━━ SOURCE MATERIAL ━━
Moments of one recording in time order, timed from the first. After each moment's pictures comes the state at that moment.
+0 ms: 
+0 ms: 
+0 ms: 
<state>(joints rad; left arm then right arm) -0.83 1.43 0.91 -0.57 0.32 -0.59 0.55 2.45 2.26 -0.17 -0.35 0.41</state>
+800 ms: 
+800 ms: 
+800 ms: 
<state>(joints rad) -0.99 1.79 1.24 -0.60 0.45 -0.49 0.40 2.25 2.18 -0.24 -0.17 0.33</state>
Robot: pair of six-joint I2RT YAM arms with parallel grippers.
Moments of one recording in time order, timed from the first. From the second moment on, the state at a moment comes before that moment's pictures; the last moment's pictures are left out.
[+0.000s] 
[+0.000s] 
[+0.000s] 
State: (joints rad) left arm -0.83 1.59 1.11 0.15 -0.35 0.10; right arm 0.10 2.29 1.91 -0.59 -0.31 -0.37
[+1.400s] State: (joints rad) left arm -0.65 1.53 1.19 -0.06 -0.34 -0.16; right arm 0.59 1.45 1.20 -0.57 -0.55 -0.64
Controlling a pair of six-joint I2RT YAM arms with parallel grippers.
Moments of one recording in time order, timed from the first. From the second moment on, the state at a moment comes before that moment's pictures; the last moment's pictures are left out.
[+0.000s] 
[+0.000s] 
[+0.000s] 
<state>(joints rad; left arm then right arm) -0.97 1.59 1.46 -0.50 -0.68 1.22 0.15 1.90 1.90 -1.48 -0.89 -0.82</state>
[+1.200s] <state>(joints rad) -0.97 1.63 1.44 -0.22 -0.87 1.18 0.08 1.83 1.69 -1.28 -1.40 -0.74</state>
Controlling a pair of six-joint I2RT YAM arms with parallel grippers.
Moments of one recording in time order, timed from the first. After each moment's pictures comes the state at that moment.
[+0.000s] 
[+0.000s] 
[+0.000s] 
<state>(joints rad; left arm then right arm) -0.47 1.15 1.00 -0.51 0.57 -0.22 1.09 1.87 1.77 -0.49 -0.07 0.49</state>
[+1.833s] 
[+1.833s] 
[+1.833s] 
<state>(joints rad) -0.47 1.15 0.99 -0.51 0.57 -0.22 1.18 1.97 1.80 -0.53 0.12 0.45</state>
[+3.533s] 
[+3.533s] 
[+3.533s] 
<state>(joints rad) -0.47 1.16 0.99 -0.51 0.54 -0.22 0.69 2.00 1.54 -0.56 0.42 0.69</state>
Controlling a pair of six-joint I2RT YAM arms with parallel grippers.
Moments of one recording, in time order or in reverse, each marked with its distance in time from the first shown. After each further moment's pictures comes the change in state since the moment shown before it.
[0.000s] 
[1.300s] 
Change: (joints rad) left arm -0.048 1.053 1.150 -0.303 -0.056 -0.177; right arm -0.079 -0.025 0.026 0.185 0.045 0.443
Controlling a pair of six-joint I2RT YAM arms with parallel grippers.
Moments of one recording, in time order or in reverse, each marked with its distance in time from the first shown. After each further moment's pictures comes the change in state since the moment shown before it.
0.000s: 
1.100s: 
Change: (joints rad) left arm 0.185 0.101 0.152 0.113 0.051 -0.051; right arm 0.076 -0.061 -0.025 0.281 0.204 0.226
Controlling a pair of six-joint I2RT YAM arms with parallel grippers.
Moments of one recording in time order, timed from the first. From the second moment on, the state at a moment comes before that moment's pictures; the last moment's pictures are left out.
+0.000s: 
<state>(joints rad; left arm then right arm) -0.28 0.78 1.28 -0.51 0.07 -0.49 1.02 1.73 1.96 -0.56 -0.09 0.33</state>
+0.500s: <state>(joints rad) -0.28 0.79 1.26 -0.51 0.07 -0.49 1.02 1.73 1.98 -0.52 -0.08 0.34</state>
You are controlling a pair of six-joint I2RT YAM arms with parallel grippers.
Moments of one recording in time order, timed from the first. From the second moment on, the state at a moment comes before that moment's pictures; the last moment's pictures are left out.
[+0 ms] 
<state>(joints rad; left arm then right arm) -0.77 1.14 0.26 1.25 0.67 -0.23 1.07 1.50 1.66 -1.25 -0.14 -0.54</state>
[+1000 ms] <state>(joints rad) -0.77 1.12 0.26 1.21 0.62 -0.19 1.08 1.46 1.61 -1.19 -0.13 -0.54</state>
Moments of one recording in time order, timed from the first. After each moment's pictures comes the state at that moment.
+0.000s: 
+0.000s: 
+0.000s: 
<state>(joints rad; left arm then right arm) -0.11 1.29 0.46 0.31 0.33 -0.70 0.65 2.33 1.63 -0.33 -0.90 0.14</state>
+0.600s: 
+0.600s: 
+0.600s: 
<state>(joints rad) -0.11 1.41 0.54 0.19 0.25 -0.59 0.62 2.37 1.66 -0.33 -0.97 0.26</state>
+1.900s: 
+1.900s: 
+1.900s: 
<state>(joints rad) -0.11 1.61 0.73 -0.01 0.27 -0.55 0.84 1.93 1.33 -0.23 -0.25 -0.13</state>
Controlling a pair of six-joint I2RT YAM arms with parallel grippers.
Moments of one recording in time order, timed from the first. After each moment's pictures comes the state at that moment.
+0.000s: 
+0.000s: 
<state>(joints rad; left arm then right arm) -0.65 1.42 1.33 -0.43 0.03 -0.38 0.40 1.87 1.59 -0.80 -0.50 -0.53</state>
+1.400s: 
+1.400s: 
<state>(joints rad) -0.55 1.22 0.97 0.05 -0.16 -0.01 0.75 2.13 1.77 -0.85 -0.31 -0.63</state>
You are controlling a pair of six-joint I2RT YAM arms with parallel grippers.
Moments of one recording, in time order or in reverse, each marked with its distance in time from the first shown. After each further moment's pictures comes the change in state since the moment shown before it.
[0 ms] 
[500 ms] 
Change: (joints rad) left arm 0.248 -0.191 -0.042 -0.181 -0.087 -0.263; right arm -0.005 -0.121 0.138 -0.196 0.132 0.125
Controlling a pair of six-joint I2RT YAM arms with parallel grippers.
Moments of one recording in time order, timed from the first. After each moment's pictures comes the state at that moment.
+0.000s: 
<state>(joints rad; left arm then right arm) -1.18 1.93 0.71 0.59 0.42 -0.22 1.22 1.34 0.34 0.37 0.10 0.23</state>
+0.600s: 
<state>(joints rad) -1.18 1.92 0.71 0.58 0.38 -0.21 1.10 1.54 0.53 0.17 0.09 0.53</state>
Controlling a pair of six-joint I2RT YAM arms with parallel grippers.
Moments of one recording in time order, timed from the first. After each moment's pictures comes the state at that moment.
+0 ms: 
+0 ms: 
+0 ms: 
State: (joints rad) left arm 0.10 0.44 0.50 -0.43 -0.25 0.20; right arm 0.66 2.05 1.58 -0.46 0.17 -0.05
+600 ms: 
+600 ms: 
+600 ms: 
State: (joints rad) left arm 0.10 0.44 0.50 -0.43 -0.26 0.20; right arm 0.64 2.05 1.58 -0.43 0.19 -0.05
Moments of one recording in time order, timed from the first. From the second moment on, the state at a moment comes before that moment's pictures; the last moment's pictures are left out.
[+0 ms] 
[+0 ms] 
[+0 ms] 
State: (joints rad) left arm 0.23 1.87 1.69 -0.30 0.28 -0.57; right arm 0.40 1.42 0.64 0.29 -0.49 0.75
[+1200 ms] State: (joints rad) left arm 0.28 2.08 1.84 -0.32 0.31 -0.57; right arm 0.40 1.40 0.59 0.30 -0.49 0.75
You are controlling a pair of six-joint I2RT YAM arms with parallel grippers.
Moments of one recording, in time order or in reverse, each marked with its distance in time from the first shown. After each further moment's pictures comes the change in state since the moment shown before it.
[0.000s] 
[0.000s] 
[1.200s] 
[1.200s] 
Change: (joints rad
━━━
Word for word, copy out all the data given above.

Moments of one recording in time order, timed from the first. After each moment's pictures comes the state at that moment.
+0 ms: 
+0 ms: 
+0 ms: 
<state>(joints rad; left arm then right arm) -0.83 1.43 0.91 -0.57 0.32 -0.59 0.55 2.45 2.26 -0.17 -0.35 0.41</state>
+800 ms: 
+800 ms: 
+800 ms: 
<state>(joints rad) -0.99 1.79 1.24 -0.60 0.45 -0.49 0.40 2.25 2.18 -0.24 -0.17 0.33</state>
Robot: pair of six-joint I2RT YAM arms with parallel grippers.
Moments of one recording in time order, timed from the first. From the second moment on, the state at a moment comes before that moment's pictures; the last moment's pictures are left out.
[+0.000s] 
[+0.000s] 
[+0.000s] 
State: (joints rad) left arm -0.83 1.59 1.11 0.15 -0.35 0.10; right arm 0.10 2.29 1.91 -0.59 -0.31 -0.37
[+1.400s] State: (joints rad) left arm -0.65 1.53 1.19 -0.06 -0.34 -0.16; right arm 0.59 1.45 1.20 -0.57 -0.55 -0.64
Controlling a pair of six-joint I2RT YAM arms with parallel grippers.
Moments of one recording in time order, timed from the first. From the second moment on, the state at a moment comes before that moment's pictures; the last moment's pictures are left out.
[+0.000s] 
[+0.000s] 
[+0.000s] 
<state>(joints rad; left arm then right arm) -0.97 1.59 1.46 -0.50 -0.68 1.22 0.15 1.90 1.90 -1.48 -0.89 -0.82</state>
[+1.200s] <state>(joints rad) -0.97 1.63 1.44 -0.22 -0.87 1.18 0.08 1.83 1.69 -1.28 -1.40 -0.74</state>
Controlling a pair of six-joint I2RT YAM arms with parallel grippers.
Moments of one recording in time order, timed from the first. After each moment's pictures comes the state at that moment.
[+0.000s] 
[+0.000s] 
[+0.000s] 
<state>(joints rad; left arm then right arm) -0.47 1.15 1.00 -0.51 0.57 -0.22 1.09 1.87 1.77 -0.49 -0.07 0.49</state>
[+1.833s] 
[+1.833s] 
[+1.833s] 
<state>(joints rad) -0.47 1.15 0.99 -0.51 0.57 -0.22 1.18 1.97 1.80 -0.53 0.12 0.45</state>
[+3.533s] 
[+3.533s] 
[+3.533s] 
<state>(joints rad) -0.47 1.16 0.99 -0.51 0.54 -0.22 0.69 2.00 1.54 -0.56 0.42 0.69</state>
Controlling a pair of six-joint I2RT YAM arms with parallel grippers.
Moments of one recording, in time order or in reverse, each marked with its distance in time from the first shown. After each further moment's pictures comes the change in state since the moment shown before it.
[0.000s] 
[1.300s] 
Change: (joints rad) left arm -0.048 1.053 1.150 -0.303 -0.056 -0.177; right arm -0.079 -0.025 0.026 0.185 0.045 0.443
Controlling a pair of six-joint I2RT YAM arms with parallel grippers.
Moments of one recording, in time order or in reverse, each marked with its distance in time from the first shown. After each further moment's pictures comes the change in state since the moment shown before it.
0.000s: 
1.100s: 
Change: (joints rad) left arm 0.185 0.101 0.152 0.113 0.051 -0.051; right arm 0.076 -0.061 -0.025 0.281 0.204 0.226
Controlling a pair of six-joint I2RT YAM arms with parallel grippers.
Moments of one recording in time order, timed from the first. From the second moment on, the state at a moment comes before that moment's pictures; the last moment's pictures are left out.
+0.000s: 
<state>(joints rad; left arm then right arm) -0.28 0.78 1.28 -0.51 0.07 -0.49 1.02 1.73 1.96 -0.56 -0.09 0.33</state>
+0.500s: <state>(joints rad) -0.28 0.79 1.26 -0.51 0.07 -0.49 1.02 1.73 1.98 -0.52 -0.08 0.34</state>
You are controlling a pair of six-joint I2RT YAM arms with parallel grippers.
Moments of one recording in time order, timed from the first. From the second moment on, the state at a moment comes before that moment's pictures; the last moment's pictures are left out.
[+0 ms] 
<state>(joints rad; left arm then right arm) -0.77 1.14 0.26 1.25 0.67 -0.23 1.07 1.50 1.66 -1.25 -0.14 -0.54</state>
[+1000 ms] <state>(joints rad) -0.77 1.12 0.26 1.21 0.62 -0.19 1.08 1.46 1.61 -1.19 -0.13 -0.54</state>
Moments of one recording in time order, timed from the first. After each moment's pictures comes the state at that moment.
+0.000s: 
+0.000s: 
+0.000s: 
<state>(joints rad; left arm then right arm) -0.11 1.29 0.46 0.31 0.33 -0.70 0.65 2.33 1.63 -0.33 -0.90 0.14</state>
+0.600s: 
+0.600s: 
+0.600s: 
<state>(joints rad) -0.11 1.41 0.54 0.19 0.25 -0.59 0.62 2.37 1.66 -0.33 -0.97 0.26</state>
+1.900s: 
+1.900s: 
+1.900s: 
<state>(joints rad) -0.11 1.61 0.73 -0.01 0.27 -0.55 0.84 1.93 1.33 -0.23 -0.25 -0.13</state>
Controlling a pair of six-joint I2RT YAM arms with parallel grippers.
Moments of one recording in time order, timed from the first. After each moment's pictures comes the state at that moment.
+0.000s: 
+0.000s: 
<state>(joints rad; left arm then right arm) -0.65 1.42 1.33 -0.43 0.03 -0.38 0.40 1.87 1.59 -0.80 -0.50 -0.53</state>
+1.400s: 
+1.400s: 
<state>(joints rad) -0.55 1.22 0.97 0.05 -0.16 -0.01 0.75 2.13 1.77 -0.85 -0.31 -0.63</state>
You are controlling a pair of six-joint I2RT YAM arms with parallel grippers.
Moments of one recording, in time order or in reverse, each marked with its distance in time from the first shown. After each further moment's pictures comes the change in state since the moment shown before it.
[0 ms] 
[500 ms] 
Change: (joints rad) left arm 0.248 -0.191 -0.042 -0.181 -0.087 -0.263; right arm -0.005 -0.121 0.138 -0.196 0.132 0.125
Controlling a pair of six-joint I2RT YAM arms with parallel grippers.
Moments of one recording in time order, timed from the first. After each moment's pictures comes the state at that moment.
+0.000s: 
<state>(joints rad; left arm then right arm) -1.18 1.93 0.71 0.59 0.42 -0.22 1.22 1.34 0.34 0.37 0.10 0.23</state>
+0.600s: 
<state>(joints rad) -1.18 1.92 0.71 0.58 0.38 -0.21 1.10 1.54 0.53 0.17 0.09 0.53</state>
Controlling a pair of six-joint I2RT YAM arms with parallel grippers.
Moments of one recording in time order, timed from the first. After each moment's pictures comes the state at that moment.
+0 ms: 
+0 ms: 
+0 ms: 
State: (joints rad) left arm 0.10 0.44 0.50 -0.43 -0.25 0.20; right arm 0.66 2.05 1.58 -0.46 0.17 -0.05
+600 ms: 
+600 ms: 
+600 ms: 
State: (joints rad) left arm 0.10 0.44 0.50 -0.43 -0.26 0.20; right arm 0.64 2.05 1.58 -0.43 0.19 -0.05
Moments of one recording in time order, timed from the first. From the second moment on, the state at a moment comes before that moment's pictures; the last moment's pictures are left out.
[+0 ms] 
[+0 ms] 
[+0 ms] 
State: (joints rad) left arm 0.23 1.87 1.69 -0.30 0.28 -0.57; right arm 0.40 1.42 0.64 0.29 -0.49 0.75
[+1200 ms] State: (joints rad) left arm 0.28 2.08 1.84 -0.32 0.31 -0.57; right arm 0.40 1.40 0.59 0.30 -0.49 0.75
You are controlling a pair of six-joint I2RT YAM arms with parallel grippers.
Moments of one recording, in time order or in reverse, each marked with its distance in time from the first shown. After each further moment's pictures comes the change in state since the moment shown before it.
[0.000s] 
[0.000s] 
[1.200s] 
[1.200s] 
Change: (joints rad

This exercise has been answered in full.